-- WHAT IS NEEDED --
What you give back must match the data below character for character.

-- GIVEN DATA --

○ ○ ○

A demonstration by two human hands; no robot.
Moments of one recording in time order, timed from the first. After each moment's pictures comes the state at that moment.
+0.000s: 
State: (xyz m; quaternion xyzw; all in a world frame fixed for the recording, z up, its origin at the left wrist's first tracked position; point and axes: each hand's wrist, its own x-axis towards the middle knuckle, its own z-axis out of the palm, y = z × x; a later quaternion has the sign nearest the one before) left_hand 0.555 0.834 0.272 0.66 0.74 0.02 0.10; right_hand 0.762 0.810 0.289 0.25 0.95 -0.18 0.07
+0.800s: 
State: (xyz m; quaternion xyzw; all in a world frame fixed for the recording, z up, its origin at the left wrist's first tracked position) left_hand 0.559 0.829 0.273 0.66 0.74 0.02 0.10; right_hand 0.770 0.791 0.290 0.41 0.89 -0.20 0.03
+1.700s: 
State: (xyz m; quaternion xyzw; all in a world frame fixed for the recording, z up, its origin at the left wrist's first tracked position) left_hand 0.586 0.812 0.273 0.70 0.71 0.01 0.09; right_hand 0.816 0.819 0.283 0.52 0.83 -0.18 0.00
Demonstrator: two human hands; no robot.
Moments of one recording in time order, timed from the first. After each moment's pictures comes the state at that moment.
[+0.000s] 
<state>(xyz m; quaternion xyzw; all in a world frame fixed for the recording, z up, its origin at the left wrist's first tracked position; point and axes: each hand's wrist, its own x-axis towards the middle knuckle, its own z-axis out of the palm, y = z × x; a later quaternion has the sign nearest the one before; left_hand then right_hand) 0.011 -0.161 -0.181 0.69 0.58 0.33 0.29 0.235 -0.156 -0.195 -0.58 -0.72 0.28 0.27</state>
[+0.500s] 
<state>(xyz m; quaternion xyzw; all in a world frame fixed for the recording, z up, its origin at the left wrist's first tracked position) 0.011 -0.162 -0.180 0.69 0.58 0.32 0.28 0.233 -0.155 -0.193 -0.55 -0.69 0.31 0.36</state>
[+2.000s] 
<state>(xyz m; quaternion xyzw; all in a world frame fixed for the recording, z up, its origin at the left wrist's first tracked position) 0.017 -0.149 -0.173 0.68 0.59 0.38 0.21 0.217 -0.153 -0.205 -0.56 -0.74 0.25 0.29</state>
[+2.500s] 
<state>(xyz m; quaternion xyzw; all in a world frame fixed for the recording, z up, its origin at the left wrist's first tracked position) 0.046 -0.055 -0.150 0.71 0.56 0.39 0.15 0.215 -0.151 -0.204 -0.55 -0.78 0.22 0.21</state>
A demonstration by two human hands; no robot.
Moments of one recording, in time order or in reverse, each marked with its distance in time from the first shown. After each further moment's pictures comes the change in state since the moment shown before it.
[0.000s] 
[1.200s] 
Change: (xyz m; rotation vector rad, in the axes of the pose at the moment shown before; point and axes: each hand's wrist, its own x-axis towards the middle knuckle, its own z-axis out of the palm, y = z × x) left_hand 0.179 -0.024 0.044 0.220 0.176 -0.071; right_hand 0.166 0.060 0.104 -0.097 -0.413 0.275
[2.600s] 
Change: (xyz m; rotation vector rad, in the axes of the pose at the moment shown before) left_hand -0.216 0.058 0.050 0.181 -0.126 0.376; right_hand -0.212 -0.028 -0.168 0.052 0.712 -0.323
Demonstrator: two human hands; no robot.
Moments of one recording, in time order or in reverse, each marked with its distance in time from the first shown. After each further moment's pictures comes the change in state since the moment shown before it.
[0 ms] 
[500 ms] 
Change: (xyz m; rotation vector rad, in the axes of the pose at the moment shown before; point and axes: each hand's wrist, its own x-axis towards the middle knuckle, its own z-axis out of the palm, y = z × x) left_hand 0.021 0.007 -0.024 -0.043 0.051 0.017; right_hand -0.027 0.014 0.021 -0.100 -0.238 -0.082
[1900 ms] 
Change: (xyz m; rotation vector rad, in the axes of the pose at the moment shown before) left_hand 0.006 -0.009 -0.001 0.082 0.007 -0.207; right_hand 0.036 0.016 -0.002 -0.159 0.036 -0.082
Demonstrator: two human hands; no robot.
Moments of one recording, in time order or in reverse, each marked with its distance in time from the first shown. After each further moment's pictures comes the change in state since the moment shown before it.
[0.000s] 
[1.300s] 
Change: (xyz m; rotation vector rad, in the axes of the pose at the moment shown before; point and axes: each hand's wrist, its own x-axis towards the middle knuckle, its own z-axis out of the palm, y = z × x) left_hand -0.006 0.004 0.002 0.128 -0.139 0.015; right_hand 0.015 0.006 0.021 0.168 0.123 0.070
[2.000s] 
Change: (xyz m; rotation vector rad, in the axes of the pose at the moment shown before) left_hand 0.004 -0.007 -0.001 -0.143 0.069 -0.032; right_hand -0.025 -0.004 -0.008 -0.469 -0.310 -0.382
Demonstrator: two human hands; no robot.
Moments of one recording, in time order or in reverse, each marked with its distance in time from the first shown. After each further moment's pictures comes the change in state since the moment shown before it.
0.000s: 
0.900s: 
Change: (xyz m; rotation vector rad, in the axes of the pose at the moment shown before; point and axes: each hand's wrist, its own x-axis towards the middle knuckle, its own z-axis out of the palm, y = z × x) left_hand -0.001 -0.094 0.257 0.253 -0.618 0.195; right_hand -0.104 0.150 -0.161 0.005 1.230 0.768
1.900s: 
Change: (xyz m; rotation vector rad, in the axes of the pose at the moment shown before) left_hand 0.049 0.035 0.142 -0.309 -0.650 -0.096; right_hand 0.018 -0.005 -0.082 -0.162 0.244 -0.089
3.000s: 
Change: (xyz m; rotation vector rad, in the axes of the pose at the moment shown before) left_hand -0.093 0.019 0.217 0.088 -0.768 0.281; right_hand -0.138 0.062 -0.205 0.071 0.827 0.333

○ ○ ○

-- ANSWER SPACE --
A demonstration by two human hands; no robot.
Moments of one recording in time order, timed from the first. After each moment's pictures comes the state at that moment.
+0.000s: 
State: (xyz m; quaternion xyzw; all in a world frame fixed for the recording, z up, its origin at the left wrist's first tracked position; point and axes: each hand's wrist, its own x-axis towards the middle knuckle, its own z-axis out of the palm, y = z × x; a later quaternion has the sign nearest the one before) left_hand 0.555 0.834 0.272 0.66 0.74 0.02 0.10; right_hand 0.762 0.810 0.289 0.25 0.95 -0.18 0.07
+0.800s: 
State: (xyz m; quaternion xyzw; all in a world frame fixed for the recording, z up, its origin at the left wrist's first tracked position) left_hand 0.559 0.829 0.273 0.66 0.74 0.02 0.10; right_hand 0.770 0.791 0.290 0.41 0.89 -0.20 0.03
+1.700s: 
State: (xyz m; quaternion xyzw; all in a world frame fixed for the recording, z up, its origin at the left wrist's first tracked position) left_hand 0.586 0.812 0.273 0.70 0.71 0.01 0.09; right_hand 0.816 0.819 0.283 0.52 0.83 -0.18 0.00
Demonstrator: two human hands; no robot.
Moments of one recording in time order, timed from the first. After each moment's pictures comes the state at that moment.
[+0.000s] 
<state>(xyz m; quaternion xyzw; all in a world frame fixed for the recording, z up, its origin at the left wrist's first tracked position; point and axes: each hand's wrist, its own x-axis towards the middle knuckle, its own z-axis out of the palm, y = z × x; a later quaternion has the sign nearest the one before; left_hand then right_hand) 0.011 -0.161 -0.181 0.69 0.58 0.33 0.29 0.235 -0.156 -0.195 -0.58 -0.72 0.28 0.27</state>
[+0.500s] 
<state>(xyz m; quaternion xyzw; all in a world frame fixed for the recording, z up, its origin at the left wrist's first tracked position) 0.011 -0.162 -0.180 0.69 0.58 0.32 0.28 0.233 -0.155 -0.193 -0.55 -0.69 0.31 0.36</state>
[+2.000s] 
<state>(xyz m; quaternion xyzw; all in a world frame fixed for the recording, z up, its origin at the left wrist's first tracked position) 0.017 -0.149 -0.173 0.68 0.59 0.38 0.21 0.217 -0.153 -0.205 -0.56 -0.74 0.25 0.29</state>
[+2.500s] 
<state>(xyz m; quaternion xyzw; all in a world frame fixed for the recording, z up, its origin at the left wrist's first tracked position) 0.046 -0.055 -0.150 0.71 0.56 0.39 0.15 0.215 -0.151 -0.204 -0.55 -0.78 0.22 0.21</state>
A demonstration by two human hands; no robot.
Moments of one recording, in time order or in reverse, each marked with its distance in time from the first shown. After each further moment's pictures comes the change in state since the moment shown before it.
[0.000s] 
[1.200s] 
Change: (xyz m; rotation vector rad, in the axes of the pose at the moment shown before; point and axes: each hand's wrist, its own x-axis towards the middle knuckle, its own z-axis out of the palm, y = z × x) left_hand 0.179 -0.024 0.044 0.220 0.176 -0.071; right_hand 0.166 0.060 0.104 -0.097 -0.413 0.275
[2.600s] 
Change: (xyz m; rotation vector rad, in the axes of the pose at the moment shown before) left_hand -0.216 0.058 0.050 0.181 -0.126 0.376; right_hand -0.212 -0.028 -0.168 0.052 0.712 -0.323
Demonstrator: two human hands; no robot.
Moments of one recording, in time order or in reverse, each marked with its distance in time from the first shown. After each further moment's pictures comes the change in state since the moment shown before it.
[0 ms] 
[500 ms] 
Change: (xyz m; rotation vector rad, in the axes of the pose at the moment shown before; point and axes: each hand's wrist, its own x-axis towards the middle knuckle, its own z-axis out of the palm, y = z × x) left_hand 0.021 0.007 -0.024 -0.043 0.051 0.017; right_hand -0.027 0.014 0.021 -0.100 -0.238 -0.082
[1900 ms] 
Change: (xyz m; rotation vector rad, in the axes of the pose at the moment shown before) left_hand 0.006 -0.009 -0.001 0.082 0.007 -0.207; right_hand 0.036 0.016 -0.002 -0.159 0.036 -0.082
Demonstrator: two human hands; no robot.
Moments of one recording, in time order or in reverse, each marked with its distance in time from the first shown. After each further moment's pictures comes the change in state since the moment shown before it.
[0.000s] 
[1.300s] 
Change: (xyz m; rotation vector rad, in the axes of the pose at the moment shown before; point and axes: each hand's wrist, its own x-axis towards the middle knuckle, its own z-axis out of the palm, y = z × x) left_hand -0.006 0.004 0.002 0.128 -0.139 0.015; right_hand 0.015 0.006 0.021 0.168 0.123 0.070
[2.000s] 
Change: (xyz m; rotation vector rad, in the axes of the pose at the moment shown before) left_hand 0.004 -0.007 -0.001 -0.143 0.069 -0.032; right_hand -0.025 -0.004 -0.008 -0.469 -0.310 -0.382
Demonstrator: two human hands; no robot.
Moments of one recording, in time order or in reverse, each marked with its distance in time from the first shown. After each further moment's pictures comes the change in state since the moment shown before it.
0.000s: 
0.900s: 
Change: (xyz m; rotation vector rad, in the axes of the pose at the moment shown before; point and axes: each hand's wrist, its own x-axis towards the middle knuckle, its own z-axis out of the palm, y = z × x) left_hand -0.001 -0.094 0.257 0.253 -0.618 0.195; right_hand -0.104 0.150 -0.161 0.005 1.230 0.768
1.900s: 
Change: (xyz m; rotation vector rad, in the axes of the pose at the moment shown before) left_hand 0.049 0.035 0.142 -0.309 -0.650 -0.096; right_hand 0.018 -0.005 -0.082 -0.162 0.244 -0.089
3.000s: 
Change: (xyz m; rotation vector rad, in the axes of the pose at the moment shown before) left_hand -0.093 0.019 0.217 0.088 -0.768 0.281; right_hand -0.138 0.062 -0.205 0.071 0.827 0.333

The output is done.